By: Bill Kibbel , Contributing Writer
In: Old Houses, Obsolete Design Elements

Never heard of a pent roof? That’s okay, my spell check doesn’t even recognize it.  They were rather common on the early homes around my area.  Now they’re almost extinct.

A pent roof is a small single-slope roof that is attached to a house just above the first floor’s windows and doors.  Although some describe it as a small porch roof, it’s self supporting, without posts, columns or brackets.  As an architectural detail, it creates a visual division between the first and second floor but it also has a purpose.  It sheds water away from the home’s foundation and main level windows and doors (the main roof dumps a lot of water when there’s no gutters).  It also shades windows from direct sun, like a modern awning.

Most common on homes built between 1700 and 1830, they were often on just the facade, but some early homes could have them wrapped all the way around.  Some were very basic and simple, just containing the necessary structural materials.  On more formal and styled homes, there could be ornate mouldings, often imitating the details on the main roof eaves.

Most original pent roofs are long gone and current owners of homes that originally sported one never knew of their presence.  If you’re specifically looking for evidence, there’s often some clues that one was once there.  On masonry homes, there’s often filled-in “pockets” from where the joists of the pent roof once protruded out from the wall.  Stone and brick homes might also have a “drip course” – a protruding horizontal line of masonry that would be where the top of the roof attached to the house.  There might also be a line still visible, where a flashing from the top of the pent roof entered the wall.
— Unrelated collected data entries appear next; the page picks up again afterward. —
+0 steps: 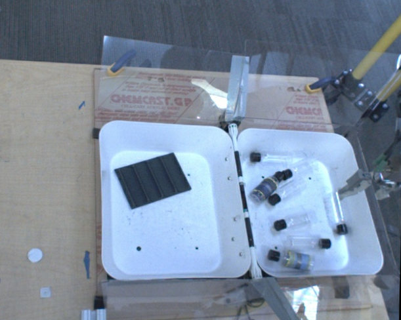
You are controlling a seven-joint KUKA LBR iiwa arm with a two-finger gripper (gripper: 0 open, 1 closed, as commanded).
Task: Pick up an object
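Note:
The left bin holds a flat black ribbed slab, lying at a slant in its upper left part. In the right bin lie several small clear vials with black caps. One vial with a dark label rests near the bin's left wall, with another vial touching it. A vial with a yellow and blue label lies by the front wall. Others are scattered: a vial at the back, a vial in the middle and a vial to the right.
A clear sheet with red lettering lies behind the bins, and a metal bracket stands at their joint. A yellow pole and clamps crowd the upper right. A small white disc sits on the wooden bench at the left.

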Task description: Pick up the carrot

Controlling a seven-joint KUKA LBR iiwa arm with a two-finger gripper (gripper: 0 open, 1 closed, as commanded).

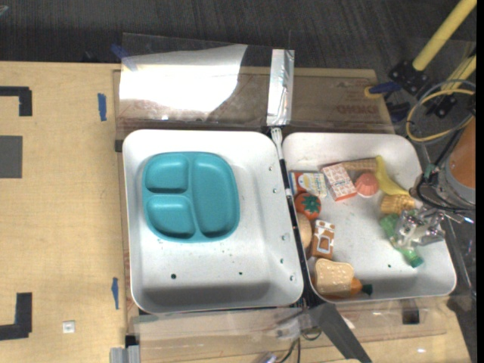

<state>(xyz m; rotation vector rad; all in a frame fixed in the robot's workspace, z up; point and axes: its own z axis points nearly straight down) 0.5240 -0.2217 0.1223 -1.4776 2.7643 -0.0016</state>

Stucco coated homes might show a patched area where the pent roof used to be.  Many timber frame and log homes had a pent roof as well, but it is often harder to see the evidence on the surface.

Pent roofs began to disappear as new popular architectural styles pushed them off the building. The first change to the early homes was that windows became larger, not leaving much room between the first and second level windows.  Large, fancy pediments over main entrances on Georgian and Federal style homes would be obscured by a pent roof.  By the time the Revivals and Victorian styles emerged, the pent roof was history.  Later styles also included porches as part of the original design.  Homes that originally had pent roofs often lost them when a porch was added.